2016 is “very likely” to be the warmest since records began in the late 19th century, the World Meteorological Organisation (WMO) said on Monday.

“Another year. Another record,” said WMO Secretary-General Petteri Taalas, with reference 16 of the 17 hottest years recorded having been in this century.

Taalas also said that extreme weather events are increasing as a result.

“Because of climate change, the occurrence and impact of extreme events have risen,” he said in a statement from Marrakech, Morrocco.

“‘Once in a generation’ heat waves and flooding are becoming more regular.
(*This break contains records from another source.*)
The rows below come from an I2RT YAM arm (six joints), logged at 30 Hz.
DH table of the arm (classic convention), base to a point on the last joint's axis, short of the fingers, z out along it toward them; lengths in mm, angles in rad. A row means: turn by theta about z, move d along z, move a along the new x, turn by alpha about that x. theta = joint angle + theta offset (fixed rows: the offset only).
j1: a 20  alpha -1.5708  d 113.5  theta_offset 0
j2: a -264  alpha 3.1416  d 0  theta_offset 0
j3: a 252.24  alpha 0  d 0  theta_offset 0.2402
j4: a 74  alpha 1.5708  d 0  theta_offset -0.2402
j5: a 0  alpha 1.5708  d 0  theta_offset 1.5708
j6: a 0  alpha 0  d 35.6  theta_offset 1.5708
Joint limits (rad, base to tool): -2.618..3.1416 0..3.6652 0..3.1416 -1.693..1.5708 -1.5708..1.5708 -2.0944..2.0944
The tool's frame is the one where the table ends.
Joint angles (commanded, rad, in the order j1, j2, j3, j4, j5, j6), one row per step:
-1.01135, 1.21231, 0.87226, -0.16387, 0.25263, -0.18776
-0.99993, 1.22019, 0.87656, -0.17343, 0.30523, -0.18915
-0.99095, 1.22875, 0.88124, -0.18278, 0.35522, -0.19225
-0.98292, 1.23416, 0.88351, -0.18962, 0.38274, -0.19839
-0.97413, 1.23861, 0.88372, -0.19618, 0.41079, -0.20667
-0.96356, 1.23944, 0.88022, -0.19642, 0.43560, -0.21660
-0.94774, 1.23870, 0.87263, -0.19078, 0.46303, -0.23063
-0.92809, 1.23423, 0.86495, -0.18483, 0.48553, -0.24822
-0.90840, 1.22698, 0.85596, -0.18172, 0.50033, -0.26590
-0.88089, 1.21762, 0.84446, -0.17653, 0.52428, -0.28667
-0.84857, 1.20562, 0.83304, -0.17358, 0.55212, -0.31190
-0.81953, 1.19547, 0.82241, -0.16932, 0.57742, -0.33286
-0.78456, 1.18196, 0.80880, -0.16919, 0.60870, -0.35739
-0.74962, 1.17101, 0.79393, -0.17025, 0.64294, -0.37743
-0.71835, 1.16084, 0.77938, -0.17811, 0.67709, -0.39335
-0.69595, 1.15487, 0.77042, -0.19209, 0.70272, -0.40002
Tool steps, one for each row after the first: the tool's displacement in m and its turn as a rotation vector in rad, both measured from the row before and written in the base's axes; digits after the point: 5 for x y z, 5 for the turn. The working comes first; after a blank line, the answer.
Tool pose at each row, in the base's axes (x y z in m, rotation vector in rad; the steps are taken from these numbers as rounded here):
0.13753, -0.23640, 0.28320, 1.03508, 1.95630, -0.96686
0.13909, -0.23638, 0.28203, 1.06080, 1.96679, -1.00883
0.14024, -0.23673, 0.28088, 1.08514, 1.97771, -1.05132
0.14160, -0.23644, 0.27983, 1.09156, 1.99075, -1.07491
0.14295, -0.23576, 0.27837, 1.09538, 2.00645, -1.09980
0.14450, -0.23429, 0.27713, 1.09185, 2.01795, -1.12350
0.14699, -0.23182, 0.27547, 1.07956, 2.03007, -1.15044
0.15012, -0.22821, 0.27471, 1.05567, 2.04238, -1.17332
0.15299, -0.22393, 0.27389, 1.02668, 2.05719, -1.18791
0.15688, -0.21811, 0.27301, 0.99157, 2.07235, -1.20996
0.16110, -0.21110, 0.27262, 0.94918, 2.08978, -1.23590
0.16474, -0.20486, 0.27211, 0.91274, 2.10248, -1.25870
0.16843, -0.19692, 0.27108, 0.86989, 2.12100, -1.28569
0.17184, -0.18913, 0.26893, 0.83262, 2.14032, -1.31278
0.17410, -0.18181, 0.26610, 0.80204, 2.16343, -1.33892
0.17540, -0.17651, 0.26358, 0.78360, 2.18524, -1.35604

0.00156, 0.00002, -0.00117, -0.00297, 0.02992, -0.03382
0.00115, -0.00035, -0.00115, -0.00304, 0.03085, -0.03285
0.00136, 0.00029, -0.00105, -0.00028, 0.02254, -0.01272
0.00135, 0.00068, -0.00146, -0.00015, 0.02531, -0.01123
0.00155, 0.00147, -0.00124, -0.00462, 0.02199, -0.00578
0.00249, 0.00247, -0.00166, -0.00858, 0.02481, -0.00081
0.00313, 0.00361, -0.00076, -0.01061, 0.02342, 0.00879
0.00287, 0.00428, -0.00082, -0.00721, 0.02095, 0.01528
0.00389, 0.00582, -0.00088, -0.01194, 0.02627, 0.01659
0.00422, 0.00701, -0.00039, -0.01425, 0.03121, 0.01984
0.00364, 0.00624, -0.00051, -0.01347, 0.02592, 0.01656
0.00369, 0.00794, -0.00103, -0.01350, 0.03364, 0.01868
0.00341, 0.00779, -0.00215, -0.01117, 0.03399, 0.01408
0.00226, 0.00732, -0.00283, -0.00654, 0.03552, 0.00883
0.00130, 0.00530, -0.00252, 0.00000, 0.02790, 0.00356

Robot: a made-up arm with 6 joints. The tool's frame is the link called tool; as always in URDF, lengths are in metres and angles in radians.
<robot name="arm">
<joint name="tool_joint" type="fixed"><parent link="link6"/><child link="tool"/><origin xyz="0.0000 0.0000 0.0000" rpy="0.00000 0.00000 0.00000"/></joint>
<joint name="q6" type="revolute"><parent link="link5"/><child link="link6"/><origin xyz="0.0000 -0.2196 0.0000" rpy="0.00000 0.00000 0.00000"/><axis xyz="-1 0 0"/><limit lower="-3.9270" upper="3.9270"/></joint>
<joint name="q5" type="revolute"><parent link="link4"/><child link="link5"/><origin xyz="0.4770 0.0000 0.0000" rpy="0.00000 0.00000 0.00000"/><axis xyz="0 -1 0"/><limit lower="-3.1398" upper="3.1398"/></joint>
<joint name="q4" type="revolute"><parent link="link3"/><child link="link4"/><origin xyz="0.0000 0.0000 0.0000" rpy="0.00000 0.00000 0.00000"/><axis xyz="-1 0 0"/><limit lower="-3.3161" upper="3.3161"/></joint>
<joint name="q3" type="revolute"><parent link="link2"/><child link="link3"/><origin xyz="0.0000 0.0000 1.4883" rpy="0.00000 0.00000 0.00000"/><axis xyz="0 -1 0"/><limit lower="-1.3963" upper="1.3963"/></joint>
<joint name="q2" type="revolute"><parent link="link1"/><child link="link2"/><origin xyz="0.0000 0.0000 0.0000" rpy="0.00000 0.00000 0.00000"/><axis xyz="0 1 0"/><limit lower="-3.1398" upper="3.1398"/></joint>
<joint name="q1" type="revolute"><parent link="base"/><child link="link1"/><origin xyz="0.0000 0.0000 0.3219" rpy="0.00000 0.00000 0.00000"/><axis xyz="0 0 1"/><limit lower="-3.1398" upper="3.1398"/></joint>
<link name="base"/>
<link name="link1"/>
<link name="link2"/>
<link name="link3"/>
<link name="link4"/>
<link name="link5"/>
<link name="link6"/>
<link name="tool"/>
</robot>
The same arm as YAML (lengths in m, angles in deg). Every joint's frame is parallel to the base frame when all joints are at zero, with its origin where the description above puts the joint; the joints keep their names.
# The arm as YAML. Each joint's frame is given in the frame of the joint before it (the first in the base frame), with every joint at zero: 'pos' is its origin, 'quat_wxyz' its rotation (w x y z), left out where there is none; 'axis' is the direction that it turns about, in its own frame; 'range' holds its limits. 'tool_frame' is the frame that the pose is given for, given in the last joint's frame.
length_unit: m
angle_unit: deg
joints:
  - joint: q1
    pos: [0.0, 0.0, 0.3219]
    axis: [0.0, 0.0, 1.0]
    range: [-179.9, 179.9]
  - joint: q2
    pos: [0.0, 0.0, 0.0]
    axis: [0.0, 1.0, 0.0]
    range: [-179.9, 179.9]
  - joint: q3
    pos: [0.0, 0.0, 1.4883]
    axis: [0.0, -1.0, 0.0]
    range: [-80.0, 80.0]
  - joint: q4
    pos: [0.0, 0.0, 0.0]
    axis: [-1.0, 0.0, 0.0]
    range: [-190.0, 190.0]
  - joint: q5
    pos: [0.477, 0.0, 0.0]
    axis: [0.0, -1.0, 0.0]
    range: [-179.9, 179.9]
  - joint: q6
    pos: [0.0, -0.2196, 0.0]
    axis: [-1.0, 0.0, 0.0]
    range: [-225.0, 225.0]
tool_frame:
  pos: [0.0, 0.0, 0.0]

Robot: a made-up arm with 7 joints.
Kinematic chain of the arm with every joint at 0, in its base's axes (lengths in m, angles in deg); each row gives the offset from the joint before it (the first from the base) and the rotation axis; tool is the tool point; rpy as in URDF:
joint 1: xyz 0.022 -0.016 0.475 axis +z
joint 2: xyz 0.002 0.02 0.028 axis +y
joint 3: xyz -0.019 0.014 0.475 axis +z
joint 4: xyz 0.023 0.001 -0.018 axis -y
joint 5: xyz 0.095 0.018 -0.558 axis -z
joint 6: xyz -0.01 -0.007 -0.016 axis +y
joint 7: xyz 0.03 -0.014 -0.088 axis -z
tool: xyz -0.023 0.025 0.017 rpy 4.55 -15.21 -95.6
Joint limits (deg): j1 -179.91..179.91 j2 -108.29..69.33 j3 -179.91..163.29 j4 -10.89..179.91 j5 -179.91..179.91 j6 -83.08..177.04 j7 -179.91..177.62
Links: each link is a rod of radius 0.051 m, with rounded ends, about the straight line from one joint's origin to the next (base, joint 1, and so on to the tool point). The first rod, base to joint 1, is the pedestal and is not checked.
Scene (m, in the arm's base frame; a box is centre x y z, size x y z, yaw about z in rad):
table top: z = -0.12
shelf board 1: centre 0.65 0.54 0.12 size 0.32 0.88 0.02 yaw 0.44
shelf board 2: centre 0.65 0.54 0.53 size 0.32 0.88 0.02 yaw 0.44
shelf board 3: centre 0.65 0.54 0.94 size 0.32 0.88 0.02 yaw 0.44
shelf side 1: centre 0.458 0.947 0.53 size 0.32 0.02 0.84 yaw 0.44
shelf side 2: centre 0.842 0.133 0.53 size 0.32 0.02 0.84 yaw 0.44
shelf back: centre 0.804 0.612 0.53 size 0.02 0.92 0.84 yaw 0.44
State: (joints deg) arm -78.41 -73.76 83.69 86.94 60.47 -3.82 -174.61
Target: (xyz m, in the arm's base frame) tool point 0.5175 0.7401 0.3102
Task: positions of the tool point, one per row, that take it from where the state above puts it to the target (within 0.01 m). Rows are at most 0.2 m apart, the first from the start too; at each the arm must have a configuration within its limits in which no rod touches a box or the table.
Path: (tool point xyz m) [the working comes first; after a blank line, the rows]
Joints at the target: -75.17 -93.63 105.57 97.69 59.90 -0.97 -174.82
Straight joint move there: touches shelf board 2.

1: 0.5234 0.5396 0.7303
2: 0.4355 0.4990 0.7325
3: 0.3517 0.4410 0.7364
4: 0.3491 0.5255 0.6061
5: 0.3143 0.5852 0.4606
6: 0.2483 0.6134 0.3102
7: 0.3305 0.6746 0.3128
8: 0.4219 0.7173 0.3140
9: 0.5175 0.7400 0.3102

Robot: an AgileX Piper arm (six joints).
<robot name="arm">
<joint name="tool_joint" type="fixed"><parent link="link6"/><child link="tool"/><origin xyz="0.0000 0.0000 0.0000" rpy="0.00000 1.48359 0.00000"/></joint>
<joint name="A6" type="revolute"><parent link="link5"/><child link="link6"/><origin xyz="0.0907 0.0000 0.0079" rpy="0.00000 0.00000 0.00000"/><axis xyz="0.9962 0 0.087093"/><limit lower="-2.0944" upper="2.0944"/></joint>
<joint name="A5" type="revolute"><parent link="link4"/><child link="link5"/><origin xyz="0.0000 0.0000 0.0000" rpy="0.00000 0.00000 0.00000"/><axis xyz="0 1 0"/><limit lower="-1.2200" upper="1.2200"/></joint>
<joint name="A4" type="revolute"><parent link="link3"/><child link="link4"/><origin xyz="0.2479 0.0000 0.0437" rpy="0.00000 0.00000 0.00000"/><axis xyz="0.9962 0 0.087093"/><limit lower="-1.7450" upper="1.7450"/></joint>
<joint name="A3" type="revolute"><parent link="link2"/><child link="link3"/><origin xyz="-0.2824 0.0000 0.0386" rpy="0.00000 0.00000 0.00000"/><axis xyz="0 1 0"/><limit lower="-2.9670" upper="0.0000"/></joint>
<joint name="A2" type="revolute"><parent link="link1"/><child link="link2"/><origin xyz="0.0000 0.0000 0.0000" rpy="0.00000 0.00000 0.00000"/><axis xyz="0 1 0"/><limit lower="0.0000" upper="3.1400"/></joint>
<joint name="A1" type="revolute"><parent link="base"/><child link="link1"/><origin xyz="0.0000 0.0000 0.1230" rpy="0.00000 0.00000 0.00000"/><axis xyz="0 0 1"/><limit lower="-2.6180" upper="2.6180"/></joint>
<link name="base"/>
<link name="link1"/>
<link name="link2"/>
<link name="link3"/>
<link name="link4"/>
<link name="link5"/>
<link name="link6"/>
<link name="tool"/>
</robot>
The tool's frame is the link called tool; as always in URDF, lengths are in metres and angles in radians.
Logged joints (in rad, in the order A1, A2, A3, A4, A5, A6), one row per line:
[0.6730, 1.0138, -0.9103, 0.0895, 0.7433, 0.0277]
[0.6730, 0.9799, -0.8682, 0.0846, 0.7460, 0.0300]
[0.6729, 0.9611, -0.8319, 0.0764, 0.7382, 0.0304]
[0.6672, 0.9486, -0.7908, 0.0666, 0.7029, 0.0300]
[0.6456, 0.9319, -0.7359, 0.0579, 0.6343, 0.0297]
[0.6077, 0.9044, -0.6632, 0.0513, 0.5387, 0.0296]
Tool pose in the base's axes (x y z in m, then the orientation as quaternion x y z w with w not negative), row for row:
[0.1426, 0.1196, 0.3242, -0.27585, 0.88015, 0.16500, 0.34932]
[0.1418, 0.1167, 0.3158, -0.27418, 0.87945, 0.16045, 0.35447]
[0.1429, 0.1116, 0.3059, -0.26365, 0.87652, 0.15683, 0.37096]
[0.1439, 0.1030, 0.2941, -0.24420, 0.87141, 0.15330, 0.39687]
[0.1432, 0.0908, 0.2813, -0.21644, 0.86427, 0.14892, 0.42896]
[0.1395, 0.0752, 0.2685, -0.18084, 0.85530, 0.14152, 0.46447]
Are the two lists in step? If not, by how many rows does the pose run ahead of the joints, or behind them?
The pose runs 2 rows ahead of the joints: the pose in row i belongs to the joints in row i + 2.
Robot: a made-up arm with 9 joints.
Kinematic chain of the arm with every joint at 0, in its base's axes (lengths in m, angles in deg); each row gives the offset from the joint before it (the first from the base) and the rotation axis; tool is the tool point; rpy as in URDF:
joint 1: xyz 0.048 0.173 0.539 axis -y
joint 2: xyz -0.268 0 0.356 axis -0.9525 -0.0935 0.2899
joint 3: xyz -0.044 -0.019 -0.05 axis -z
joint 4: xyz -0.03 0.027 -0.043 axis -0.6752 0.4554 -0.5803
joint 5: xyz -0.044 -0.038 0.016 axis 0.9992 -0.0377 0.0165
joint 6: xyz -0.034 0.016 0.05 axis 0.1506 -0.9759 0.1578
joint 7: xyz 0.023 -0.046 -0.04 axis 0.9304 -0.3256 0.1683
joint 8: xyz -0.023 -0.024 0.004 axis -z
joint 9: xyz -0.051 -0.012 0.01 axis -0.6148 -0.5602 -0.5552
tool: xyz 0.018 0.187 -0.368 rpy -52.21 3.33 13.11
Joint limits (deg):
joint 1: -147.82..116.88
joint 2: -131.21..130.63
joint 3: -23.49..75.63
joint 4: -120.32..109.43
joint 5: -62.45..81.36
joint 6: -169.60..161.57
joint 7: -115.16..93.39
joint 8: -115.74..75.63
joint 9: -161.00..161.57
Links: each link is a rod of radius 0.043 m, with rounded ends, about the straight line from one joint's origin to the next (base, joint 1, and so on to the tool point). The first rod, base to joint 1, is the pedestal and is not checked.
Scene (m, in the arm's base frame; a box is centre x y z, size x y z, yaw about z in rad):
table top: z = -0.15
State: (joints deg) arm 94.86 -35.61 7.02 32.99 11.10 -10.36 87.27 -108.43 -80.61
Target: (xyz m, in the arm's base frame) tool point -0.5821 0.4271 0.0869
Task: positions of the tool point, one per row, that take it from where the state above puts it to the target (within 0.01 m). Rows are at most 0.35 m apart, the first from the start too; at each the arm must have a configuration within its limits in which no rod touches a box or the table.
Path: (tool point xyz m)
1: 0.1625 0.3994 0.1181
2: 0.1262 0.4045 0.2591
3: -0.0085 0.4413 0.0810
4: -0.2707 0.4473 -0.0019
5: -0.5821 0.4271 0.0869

Sea level rise has increased exposure to storm surges associated with tropical cyclones.”

Whilst there was hope of progress being made with the Paris deal, which was backed by almost 200 nations, there are growing concerns about international efforts to fight climate change following Donald Trump’s election win.

Trump famously called climate change a hoax created by the Chinese government, and there are apprehensions that the newly-elected President will seek to pull the United States out of the 2015 Paris Agreement, which aims to shift the world economy away from fossil fuels towards renewable energy.

The effects of rising temperatures are clearly being seen worldwide, with the most damaging weather event in 2016 being Hurricane Matthew, killing more than 500 people in Haiti.

Rising ocean temperatures have also led to significant disruption of marine ecosystems and coral bleaching, including Australia’s Great Barrier Reef, which has reported up to 50 percent coral mortality.

Data from the U.N. refugee agency has said that over 19.2 million people have been displaced by weather, water, climate and hazards including earthquakes. This is more than double those affected by violence and conflict.